WHAT YOU WILL DO:
Given the records below, pull every line with the word "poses" into the answer.

Stored records:
· · · · · · ·
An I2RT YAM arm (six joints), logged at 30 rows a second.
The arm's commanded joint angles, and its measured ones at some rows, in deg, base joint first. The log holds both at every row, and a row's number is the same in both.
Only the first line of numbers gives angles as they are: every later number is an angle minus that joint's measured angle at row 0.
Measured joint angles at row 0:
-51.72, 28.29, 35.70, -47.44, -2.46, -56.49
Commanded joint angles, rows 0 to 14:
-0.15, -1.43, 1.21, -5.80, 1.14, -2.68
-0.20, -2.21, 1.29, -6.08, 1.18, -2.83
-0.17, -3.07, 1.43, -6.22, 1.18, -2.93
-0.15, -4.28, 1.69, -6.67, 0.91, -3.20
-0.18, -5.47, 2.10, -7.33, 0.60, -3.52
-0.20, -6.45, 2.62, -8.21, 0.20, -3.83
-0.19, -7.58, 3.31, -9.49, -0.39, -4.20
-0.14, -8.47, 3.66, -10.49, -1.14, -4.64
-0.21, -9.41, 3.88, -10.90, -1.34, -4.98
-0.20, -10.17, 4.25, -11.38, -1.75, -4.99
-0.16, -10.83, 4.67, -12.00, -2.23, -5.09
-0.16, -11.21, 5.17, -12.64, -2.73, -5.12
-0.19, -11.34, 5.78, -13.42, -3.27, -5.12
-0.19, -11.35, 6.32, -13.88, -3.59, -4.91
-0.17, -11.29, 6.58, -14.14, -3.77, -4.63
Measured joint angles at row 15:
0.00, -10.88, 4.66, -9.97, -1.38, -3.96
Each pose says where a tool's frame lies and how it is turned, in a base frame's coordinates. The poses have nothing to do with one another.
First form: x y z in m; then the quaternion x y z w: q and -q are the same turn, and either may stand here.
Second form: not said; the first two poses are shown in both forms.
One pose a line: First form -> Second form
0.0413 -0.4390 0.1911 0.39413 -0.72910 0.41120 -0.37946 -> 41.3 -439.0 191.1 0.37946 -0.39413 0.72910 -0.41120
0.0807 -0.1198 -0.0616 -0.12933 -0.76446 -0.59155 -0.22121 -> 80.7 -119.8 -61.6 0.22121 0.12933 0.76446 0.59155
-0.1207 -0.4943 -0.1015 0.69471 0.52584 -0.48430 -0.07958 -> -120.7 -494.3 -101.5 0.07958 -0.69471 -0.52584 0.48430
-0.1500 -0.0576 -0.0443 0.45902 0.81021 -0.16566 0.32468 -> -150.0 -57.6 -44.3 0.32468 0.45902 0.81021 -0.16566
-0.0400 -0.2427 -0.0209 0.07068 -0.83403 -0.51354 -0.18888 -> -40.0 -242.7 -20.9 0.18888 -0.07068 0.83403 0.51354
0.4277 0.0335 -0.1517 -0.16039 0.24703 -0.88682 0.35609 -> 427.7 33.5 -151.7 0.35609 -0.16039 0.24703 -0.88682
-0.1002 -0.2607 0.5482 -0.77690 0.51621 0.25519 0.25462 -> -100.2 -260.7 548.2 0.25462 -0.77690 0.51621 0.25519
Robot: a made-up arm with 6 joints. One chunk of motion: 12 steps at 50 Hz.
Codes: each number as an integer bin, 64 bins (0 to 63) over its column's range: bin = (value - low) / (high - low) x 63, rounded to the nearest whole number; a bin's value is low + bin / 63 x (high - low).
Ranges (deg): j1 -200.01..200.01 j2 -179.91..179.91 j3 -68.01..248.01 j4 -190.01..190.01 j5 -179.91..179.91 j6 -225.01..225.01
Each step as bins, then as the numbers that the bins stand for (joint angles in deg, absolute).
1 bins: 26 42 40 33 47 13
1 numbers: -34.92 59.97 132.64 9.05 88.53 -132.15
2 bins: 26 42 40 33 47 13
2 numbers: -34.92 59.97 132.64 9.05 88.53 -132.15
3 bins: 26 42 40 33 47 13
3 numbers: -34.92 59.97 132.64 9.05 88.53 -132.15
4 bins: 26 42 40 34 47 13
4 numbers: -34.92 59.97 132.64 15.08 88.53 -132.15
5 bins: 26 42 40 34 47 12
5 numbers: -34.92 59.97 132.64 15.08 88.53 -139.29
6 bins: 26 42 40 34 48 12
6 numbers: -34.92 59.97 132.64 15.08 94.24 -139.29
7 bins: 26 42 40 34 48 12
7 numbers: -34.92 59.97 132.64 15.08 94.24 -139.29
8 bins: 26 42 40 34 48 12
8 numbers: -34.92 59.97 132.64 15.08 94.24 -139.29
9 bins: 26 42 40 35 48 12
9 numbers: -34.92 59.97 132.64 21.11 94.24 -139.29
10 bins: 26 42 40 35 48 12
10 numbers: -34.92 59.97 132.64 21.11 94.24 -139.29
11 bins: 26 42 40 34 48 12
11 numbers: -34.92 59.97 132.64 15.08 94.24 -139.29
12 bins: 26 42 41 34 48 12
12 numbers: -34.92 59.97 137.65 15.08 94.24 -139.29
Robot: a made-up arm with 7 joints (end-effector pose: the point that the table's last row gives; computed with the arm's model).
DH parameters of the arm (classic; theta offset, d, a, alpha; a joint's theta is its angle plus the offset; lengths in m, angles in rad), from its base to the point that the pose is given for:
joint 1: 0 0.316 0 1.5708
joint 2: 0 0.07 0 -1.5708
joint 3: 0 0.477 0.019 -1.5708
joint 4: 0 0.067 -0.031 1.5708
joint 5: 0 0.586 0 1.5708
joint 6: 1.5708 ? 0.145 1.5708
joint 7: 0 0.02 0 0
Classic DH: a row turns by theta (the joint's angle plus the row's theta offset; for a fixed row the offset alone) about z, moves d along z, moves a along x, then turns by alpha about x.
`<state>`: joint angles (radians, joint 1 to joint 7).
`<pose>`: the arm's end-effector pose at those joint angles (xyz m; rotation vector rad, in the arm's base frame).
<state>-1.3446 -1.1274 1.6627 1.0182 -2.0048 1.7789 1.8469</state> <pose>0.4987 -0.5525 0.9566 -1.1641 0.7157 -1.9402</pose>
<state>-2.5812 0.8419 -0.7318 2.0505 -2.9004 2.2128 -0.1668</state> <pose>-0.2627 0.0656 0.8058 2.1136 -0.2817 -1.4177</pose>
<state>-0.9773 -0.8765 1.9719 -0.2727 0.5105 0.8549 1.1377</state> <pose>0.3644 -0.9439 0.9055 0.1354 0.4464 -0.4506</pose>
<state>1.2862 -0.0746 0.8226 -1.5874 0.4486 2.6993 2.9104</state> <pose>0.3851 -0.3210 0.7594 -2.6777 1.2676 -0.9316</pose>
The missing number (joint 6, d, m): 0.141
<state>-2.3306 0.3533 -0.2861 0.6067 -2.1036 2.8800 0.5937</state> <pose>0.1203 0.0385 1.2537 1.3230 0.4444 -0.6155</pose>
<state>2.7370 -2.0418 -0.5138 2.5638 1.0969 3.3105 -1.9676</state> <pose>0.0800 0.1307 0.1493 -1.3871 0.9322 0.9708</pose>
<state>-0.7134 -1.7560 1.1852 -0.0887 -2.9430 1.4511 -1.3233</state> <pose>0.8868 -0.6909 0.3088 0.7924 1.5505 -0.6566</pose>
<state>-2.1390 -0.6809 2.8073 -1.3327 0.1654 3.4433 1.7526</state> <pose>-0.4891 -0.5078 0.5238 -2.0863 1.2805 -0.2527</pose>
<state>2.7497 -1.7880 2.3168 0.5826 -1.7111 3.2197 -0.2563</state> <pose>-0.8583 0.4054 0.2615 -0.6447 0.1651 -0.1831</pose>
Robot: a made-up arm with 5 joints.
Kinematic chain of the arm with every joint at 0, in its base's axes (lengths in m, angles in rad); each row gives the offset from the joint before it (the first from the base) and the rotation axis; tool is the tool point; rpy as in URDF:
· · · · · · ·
EXPECTED OUTPUT:
Each pose says where a tool's frame lies and how it is turned, in a base frame's coordinates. The poses have nothing to do with one another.
Second form: not said; the first two poses are shown in both forms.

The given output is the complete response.